• [Task statement]: What lines of the data hold the string "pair"? Pull each one out.

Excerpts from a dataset
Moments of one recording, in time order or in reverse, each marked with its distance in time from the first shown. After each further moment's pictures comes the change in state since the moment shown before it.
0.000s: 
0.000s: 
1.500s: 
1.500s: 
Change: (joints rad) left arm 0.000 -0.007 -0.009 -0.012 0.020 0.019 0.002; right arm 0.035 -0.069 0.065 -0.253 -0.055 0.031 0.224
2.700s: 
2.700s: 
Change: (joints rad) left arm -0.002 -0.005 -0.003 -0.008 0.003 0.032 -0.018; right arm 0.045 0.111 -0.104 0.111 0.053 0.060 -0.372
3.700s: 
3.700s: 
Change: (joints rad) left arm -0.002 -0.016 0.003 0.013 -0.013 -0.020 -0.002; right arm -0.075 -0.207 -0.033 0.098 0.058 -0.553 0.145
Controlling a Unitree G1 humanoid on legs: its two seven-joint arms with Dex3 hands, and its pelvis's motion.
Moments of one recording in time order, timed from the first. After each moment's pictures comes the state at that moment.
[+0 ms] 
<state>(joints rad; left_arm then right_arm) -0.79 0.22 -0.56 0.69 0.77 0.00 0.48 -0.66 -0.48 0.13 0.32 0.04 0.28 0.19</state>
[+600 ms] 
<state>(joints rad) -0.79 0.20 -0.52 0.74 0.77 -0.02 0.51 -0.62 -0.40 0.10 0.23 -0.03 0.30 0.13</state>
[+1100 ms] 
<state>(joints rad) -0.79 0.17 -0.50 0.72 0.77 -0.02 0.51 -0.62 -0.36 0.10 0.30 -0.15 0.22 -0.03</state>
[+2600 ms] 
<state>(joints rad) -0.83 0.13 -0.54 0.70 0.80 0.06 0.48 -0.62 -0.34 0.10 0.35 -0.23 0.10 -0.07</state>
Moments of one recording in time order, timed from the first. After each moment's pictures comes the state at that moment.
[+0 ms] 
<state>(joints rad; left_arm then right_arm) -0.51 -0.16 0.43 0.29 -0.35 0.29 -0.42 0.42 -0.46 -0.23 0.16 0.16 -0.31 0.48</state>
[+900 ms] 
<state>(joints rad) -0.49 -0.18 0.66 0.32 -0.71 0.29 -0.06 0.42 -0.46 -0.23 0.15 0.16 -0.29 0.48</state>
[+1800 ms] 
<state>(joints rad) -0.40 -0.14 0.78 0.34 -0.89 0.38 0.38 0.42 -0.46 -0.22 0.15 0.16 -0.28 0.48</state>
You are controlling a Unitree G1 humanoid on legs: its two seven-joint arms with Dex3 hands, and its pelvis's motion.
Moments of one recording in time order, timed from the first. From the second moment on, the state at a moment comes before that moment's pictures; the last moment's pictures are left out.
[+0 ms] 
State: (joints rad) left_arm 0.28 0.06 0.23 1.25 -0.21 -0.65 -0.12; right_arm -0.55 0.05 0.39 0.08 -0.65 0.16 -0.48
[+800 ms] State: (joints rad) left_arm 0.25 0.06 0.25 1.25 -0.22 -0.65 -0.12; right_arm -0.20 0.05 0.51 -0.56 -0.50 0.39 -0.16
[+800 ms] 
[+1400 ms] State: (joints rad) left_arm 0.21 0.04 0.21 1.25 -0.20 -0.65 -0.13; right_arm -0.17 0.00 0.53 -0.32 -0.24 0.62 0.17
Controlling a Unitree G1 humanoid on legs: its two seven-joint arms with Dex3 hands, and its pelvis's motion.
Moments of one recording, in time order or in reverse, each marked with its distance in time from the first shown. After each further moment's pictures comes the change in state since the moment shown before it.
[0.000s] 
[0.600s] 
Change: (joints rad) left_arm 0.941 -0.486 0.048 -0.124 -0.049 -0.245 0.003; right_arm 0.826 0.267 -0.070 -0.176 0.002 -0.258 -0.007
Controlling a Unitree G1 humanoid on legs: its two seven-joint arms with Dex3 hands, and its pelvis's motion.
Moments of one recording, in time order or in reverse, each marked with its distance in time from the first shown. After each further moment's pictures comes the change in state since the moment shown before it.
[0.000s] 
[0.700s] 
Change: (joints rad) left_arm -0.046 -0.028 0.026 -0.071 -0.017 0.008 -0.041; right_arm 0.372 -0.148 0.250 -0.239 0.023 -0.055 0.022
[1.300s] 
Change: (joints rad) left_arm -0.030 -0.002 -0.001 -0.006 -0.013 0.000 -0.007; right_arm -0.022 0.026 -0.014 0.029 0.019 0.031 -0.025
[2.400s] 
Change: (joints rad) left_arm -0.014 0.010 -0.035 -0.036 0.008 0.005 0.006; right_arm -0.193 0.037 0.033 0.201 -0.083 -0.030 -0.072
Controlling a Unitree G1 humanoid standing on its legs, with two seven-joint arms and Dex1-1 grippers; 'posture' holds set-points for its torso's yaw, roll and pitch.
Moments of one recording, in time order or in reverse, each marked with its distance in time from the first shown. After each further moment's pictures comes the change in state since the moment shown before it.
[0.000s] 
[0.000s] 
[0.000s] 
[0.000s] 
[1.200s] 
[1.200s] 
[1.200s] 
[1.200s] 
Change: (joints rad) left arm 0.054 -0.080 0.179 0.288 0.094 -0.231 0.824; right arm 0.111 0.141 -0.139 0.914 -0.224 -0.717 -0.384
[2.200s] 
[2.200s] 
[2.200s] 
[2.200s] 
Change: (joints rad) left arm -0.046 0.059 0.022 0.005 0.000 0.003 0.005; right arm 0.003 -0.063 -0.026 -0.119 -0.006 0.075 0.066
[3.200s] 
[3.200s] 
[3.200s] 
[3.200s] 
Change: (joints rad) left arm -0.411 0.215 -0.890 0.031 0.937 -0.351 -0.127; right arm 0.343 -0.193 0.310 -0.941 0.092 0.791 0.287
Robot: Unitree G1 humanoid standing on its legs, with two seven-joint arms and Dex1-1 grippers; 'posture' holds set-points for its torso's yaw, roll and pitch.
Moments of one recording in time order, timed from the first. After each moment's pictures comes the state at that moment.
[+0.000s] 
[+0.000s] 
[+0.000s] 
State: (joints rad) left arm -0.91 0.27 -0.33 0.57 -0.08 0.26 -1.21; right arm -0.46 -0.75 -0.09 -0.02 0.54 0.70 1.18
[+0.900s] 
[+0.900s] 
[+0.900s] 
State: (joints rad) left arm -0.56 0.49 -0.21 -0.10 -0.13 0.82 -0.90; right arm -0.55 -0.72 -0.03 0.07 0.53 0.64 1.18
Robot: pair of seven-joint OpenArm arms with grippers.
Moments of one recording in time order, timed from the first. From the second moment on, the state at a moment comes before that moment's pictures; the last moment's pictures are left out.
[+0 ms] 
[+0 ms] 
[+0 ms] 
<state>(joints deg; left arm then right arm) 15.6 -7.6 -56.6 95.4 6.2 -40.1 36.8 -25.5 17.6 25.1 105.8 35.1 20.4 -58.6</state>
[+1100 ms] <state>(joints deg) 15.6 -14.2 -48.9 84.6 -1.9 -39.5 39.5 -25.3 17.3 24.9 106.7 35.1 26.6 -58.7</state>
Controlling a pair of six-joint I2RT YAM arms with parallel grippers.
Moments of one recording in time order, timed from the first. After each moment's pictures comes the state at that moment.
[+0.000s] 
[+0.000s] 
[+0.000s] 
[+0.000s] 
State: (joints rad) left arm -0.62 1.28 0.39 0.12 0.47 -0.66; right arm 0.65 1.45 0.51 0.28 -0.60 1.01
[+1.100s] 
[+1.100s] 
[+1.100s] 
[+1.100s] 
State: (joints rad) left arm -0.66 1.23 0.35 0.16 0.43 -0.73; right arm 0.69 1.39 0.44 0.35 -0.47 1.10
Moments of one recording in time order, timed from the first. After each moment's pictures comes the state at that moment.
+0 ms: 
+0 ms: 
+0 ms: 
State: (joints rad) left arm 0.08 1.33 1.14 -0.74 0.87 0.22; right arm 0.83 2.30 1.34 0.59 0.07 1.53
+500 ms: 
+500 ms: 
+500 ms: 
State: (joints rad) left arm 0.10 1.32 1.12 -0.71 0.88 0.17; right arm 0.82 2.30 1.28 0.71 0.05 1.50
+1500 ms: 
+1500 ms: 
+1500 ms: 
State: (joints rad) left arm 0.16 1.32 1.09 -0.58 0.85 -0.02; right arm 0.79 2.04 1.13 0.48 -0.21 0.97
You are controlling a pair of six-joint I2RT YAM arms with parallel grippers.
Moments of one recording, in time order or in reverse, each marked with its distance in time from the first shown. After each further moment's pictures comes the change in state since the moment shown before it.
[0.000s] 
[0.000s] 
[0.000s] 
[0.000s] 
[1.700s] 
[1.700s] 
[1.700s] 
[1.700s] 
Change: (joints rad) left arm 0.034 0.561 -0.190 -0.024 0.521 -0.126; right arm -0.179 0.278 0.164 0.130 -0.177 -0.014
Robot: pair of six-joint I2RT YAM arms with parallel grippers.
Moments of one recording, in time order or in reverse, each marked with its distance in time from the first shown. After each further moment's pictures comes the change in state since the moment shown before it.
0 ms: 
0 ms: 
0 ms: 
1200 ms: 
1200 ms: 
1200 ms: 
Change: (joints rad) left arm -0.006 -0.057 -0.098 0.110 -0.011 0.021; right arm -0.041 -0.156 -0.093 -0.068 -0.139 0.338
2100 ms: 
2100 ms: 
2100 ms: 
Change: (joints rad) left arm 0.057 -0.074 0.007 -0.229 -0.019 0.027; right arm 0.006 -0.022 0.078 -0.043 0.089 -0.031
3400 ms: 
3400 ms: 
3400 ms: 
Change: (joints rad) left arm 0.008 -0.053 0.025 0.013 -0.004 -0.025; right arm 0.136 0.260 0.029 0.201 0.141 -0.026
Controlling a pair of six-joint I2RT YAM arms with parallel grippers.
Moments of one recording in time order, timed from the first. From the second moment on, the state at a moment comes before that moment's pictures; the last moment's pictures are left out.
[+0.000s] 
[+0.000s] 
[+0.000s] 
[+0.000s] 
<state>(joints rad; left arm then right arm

• [Solution to this exercise]:
Robot: pair of seven-joint OpenArm arms with grippers.
Controlling a pair of six-joint I2RT YAM arms with parallel grippers.
You are controlling a pair of six-joint I2RT YAM arms with parallel grippers.
Robot: pair of six-joint I2RT YAM arms with parallel grippers.
Controlling a pair of six-joint I2RT YAM arms with parallel grippers.

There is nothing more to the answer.